Dans les locaux de Greenpeace France, dans le 10è arrondissement de Paris, un nouveau poste a récemment été créé : celui d’une chargée de campagne juridique, dont la mission est d’identifier tous les potentiels d’action juridique dans les campagnes de l’ONG, avec la possibilité par exemple d’intenter un procès afin d’accélérer une action ou de la faire aboutir. « Nous essayons chez Greenpeace d’avoir une vraie diversité de profils. On peut ainsi recruter des gens déjà passé par les ONG, d’autres qui viennent de la fonction publique, de l’administration locale, d’un cabinet ministériel, ou encore du privé, détaille Jean-François Julliard. Pour demander des changements concrets aux entreprises, aux administrations ou aux institutions, il est préférable d’en comprendre le fonctionnement, les leviers ou le ton que l’on doit employer« .

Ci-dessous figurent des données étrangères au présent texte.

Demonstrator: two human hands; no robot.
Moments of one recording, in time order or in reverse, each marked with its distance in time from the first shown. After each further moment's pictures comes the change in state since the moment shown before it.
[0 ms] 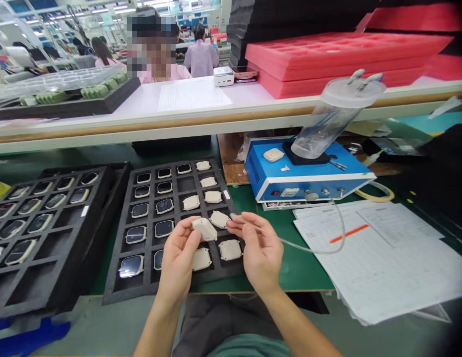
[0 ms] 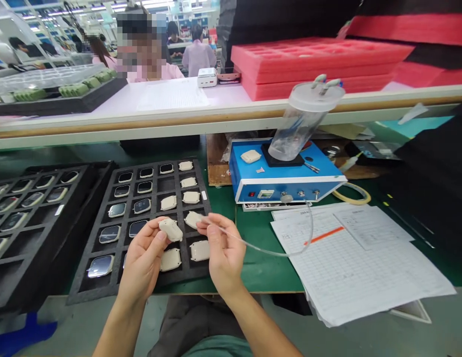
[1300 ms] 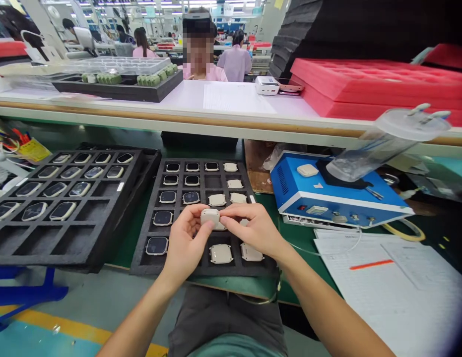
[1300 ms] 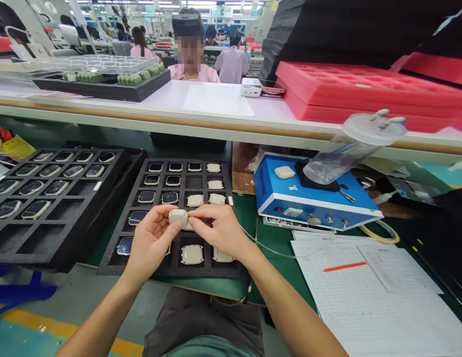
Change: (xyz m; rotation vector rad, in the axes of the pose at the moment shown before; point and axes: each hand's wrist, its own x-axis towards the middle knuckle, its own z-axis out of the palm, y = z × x) left_hand 0.002 0.028 -0.035 0.228 0.067 0.190; right_hand 0.058 -0.025 0.050 -0.434 -0.863 -0.153
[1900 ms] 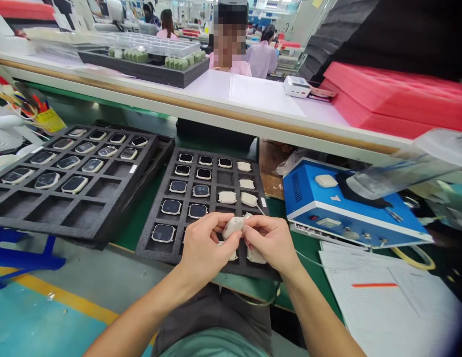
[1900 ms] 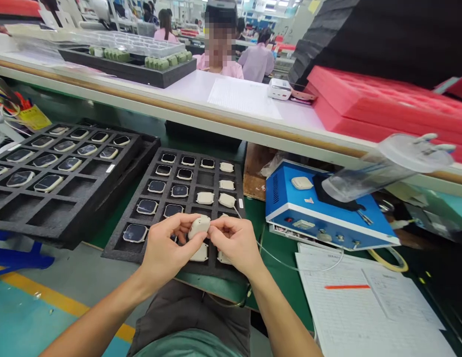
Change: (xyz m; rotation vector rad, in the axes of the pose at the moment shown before) left_hand -0.024 -0.002 0.018 0.350 0.029 0.153; right_hand -0.028 -0.003 0.005 0.153 0.083 0.333
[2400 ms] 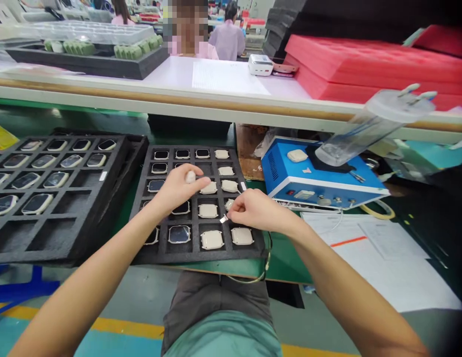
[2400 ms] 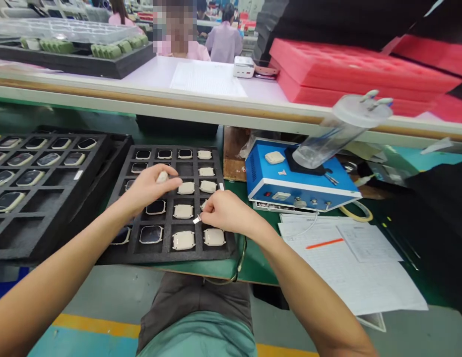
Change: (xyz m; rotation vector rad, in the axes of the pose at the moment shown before) left_hand 0.123 -0.014 -0.020 0.192 -0.349 -0.170; right_hand 0.034 -0.020 -0.043 -0.665 -0.376 0.110
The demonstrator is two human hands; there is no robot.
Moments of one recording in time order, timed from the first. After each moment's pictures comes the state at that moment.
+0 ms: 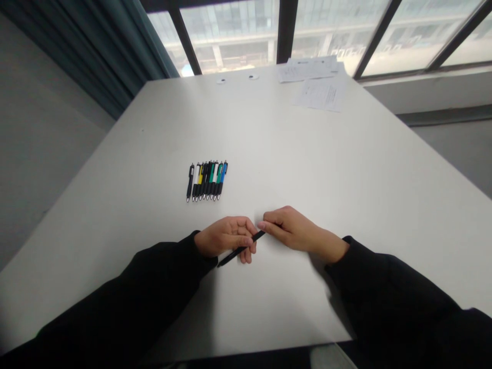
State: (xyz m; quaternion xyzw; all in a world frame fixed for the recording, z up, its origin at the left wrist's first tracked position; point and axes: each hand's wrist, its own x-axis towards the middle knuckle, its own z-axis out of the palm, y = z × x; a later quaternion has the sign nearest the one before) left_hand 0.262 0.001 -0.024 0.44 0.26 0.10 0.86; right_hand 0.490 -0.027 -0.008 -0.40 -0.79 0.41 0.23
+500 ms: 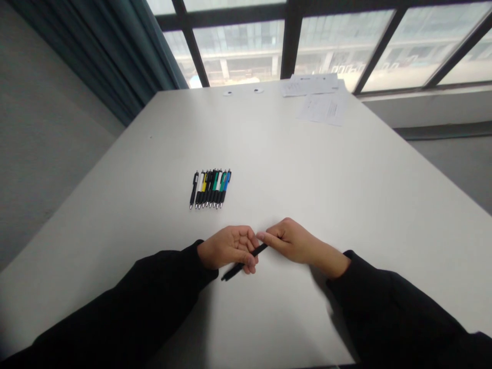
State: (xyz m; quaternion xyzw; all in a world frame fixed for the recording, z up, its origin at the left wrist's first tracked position) left_hand 0.265 -0.003 -0.025 0.43 0.30 0.12 0.84; right_hand 0.484 -0.029 -0.009 -0.42 -0.75 0.48 0.21
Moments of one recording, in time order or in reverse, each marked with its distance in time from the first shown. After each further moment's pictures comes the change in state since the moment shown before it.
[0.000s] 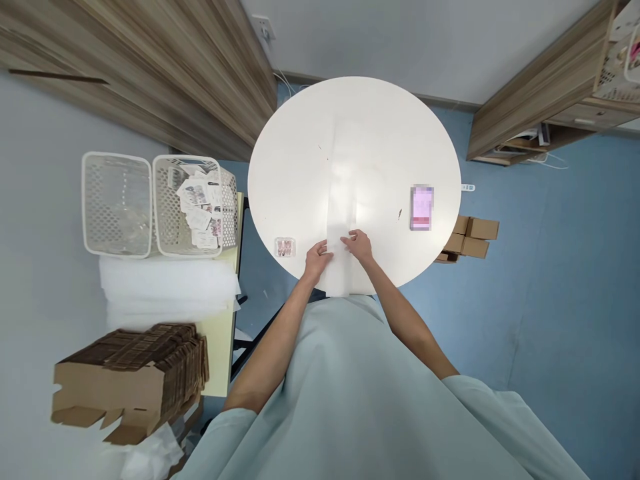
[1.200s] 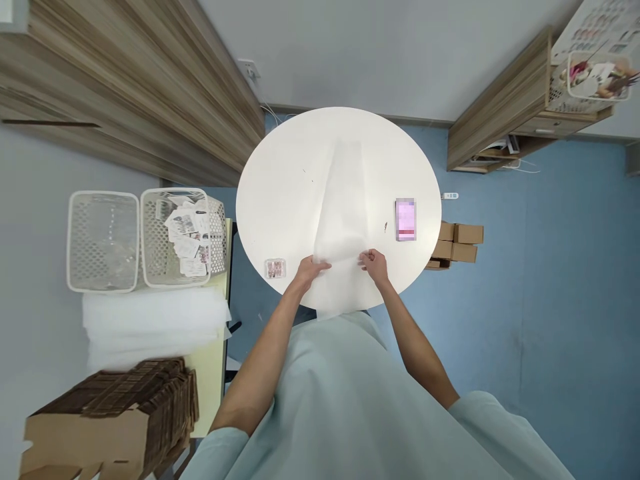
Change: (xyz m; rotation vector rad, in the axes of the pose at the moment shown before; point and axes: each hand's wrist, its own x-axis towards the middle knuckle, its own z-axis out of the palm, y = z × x) left_hand 0.024 0.029 -0.002 0.073 -0.169 -0.045; right_hand -0.030 0.030 -0.072 0.259 0.096 -0.059
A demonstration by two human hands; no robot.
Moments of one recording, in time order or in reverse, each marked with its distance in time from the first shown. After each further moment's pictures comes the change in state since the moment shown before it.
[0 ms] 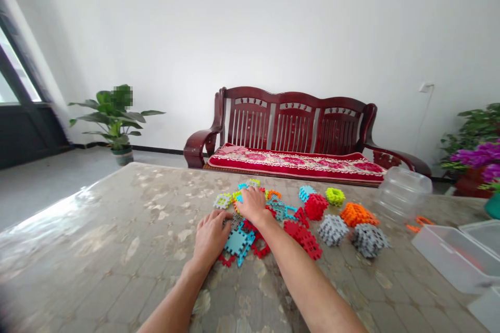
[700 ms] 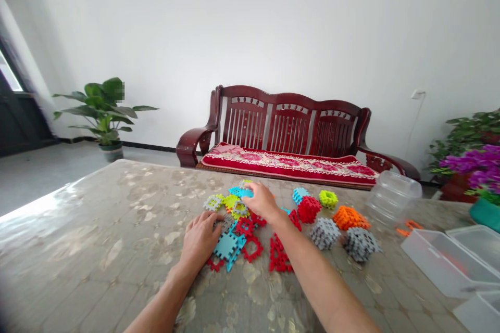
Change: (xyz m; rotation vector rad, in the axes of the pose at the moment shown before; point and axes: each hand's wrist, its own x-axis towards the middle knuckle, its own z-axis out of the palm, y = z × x) left_hand 0.001 -0.001 0.001 0.022 -0.009 0.001; right_hand -0.004 0.054 -0.021 0.347 0.132 -0.001
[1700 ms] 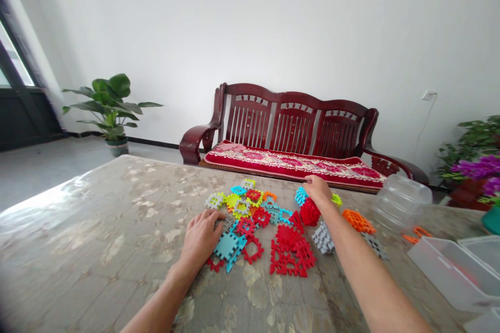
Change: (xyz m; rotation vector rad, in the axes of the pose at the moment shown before) left_hand 0.001 0.001 -0.001 0.002 0.003 0.009; right_hand 0.006 0.151 -0.099 -0.090 0.187 0.481
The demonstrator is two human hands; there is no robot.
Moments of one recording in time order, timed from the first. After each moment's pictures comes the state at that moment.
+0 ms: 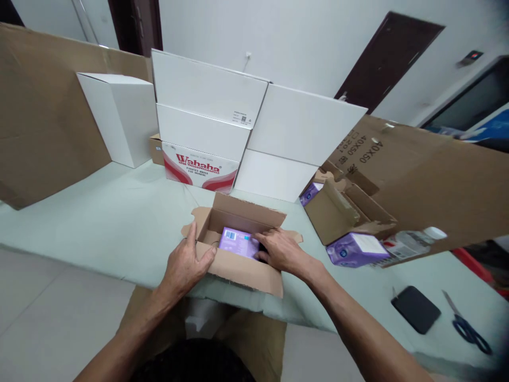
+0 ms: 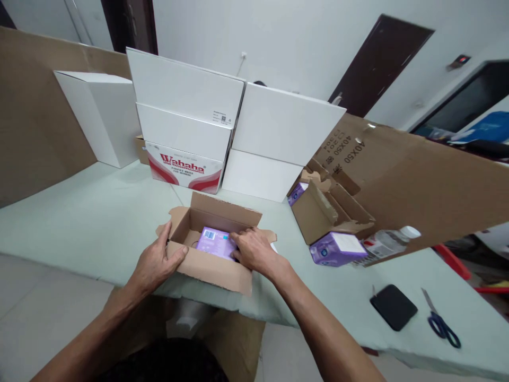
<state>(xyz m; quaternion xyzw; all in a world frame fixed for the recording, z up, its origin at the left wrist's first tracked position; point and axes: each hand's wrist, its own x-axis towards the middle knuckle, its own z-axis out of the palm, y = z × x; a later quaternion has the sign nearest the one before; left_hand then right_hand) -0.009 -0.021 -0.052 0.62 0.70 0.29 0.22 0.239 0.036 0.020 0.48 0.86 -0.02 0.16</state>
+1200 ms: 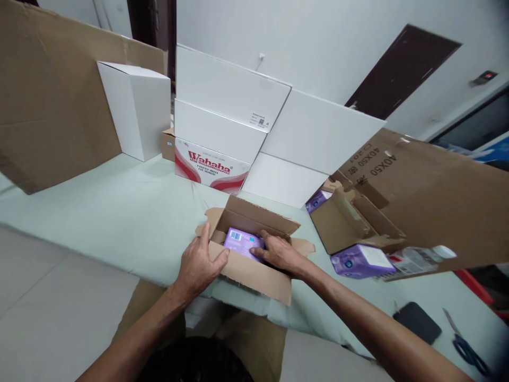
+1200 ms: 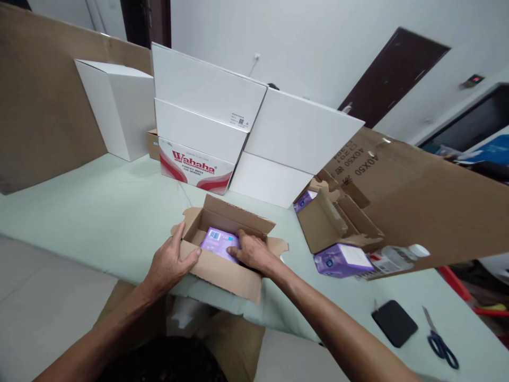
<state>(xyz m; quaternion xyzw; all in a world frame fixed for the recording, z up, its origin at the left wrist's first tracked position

Chez Générations Futures et L214, où les structures sont encore à taille humaine, les salariés ont dû faire preuve d’adaptabilité et de polyvalence. « Il est important de faire la différence entre les grosses et les petites ONG. Chez Générations Futures, notre travail a de nombreuses facettes : rédaction de rapport, intermédiation avec les laboratoires d’analyse, compétences en agronomie, relations publiques, communication… Nous connaissons tout le prisme de notre domaine d’action et de nos campagnes« , précise François Veillerette qui dresse le même constat que Brigitte Gothière au sein de L214. Si la polyvalence et l’adaptabilité ne s’apprennent pas encore à la fac, de nombreux cursus universitaires ont été créés autour de thématiques comme le développement durable, l’écologie, la gestion de campagne ou le management humanitaire. « Les salaires ne sont traditionnellement pas très attractifs dans les ONG, mais de plus en plus de jeunes entament des études pour travailler dans des organisations comme la nôtre, témoigne Marie Yared. Certains font même des écoles de commerce avec l’ambition de verdire le monde de l’entreprise et de réduire ses impacts néfastes sur l’environnement ou les modes de consommation. C’est totalement nouveau« .
À mesure que se professionnalisent les ONG environnementales et du développement durable, qui sait, des hordes de jeunes militants utopistes et sur-diplômés viendront peut-être bientôt gonfler leurs rangs, et faire de leurs idéaux écolos une réalité un peu plus palpable.